Ultrathin Cu:TCNQ (Cu-tetracyanoquinodimethane) nanowires ($\sim$10–50 nm diameter) are interesting from a fundamental point of view to study electrical as well as opto-electronic transport and also held promising interest in nanoelectronics, particularly for photodetector applications. Dielectrophoresis-based device fabrication from an aqueous solution is useful and has some potential applications. However, such device fabrication may degrade material property. Herein, we demonstrate directed in-situ growth and assembly of Cu:TCNQ nanowire at predefined electrodes in vacuum using dc dielectrophoresis. The mechanistic understanding of the process is verified by COMSOL Multiphysics simulation. The externally applied electric field also exploits to control over the number as well as diameter of the nanowire during growth. Field grown nanowires bridging two electrodes are structurally characterized using a unique challenging technique with Transmission Electron Microscope. The field-grown nanowires are found to have better electrical performance compared to normal growth.

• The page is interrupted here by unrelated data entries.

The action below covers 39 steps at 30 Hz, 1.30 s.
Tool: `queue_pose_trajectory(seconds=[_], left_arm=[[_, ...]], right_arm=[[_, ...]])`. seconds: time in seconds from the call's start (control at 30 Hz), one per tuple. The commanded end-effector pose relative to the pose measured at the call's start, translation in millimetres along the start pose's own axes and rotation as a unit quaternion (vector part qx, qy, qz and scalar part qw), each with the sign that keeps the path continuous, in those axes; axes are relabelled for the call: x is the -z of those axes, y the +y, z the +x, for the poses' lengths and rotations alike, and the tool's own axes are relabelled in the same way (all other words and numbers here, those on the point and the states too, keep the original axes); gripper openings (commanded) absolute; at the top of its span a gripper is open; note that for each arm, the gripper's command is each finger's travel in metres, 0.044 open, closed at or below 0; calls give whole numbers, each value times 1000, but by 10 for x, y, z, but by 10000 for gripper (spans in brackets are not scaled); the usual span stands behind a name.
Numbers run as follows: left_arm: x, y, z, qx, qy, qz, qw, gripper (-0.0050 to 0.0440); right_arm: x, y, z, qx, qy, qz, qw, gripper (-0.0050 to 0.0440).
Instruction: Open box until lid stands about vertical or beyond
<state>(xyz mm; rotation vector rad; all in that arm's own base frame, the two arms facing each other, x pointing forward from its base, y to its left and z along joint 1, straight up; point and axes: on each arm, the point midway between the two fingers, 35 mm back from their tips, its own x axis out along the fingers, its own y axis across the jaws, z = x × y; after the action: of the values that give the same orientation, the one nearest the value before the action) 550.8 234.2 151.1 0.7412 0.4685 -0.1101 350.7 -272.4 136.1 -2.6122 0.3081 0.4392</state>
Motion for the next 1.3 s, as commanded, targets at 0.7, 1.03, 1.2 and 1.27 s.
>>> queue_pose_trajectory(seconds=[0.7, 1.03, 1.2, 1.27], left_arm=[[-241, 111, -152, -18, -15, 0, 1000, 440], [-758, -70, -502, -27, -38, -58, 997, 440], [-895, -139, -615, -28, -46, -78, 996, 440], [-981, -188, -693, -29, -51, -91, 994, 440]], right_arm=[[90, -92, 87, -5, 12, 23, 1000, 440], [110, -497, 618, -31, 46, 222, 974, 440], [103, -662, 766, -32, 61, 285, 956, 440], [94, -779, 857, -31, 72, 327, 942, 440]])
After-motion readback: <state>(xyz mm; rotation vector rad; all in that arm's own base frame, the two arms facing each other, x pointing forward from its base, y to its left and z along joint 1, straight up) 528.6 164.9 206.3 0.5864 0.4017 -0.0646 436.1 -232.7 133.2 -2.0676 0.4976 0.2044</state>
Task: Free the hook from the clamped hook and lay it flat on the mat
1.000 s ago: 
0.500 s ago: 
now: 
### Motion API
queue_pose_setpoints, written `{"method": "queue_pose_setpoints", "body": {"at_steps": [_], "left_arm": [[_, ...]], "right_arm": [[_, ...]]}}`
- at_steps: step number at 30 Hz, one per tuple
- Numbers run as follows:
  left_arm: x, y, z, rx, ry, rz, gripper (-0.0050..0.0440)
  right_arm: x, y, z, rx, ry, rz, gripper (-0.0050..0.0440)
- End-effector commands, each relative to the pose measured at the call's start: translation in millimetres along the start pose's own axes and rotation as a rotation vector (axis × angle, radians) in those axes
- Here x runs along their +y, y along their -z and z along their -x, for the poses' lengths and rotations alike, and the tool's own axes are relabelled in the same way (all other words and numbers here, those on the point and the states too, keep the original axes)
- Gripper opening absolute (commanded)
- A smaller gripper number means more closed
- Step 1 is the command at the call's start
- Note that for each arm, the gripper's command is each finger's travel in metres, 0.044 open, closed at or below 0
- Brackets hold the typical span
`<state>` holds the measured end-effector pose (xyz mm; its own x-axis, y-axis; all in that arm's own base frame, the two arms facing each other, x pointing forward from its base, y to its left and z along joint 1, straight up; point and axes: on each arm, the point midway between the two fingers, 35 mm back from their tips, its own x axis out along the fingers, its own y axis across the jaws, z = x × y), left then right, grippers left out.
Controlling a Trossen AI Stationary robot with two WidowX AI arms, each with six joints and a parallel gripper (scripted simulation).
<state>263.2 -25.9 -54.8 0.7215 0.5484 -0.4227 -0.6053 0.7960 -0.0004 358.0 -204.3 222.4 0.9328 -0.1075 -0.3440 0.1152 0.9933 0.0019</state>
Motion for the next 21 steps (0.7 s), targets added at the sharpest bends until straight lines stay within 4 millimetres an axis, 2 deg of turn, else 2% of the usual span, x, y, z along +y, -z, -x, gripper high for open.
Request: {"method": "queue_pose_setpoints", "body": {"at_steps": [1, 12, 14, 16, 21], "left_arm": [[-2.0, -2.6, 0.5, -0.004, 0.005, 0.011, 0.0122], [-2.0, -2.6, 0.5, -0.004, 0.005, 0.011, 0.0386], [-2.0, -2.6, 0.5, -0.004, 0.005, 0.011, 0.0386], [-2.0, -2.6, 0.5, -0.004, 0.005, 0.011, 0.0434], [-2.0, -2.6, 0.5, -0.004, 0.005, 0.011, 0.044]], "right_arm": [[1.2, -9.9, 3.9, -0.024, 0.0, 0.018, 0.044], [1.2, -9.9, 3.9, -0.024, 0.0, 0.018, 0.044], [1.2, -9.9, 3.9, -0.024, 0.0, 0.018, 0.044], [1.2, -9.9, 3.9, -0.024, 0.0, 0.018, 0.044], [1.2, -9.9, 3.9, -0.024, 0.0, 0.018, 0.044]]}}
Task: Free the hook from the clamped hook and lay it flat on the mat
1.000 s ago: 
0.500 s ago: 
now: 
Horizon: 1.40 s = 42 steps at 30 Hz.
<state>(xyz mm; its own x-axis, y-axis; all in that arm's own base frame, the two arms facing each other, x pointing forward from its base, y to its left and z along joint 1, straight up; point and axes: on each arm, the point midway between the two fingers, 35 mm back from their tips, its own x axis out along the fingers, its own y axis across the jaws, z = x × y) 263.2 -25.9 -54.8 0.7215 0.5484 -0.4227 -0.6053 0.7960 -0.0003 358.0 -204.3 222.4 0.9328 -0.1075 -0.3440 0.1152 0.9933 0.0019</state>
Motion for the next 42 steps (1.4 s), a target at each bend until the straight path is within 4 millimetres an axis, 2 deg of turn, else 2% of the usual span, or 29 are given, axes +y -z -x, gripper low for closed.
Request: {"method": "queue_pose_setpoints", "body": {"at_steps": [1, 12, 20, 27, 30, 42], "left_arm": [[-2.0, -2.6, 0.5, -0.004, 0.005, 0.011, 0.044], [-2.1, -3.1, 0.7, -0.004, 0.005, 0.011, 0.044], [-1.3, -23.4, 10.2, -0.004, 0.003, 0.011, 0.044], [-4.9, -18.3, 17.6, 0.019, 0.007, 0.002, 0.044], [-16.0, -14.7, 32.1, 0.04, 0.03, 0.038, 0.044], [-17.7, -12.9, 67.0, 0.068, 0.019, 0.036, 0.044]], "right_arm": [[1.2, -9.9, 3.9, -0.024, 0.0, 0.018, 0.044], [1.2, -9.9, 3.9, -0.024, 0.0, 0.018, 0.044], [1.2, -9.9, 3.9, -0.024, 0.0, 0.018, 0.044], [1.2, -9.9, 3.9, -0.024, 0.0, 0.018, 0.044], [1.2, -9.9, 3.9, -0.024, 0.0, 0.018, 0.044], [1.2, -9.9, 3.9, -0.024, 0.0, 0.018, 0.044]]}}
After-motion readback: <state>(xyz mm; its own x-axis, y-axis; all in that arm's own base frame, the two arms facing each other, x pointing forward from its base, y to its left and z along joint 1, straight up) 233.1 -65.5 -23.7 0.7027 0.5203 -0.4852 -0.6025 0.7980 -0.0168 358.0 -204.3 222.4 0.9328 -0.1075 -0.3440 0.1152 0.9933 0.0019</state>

超薄Cu：TCNQ（Cu-四氰基喹二甲烷）纳米线（$〜$从基本的角度来看，研究电学和光电学传输非常有趣（直径10–50 nm），并且对纳米电子学，尤其是光电探测器应用，也抱有广阔的兴趣。由水溶液制备基于介电电泳的器件是有用的，并且具有一些潜在的应用。但是，这样的器件制造会降低材料性能。在这里，我们演示了使用直流介电法在真空中的预定电极上定向生长和组装Cu：TCNQ纳米线。通过COMSOL Multiphysics仿真验证了对过程的机械理解。外部施加的电场还用于控制生长过程中纳米线的数量和直径。使用独特的具有挑战性的透射电子显微镜技术，可以对桥接两个电极的场生长纳米线进行结构表征。发现与正常生长相比，现场生长的纳米线具有更好的电性能。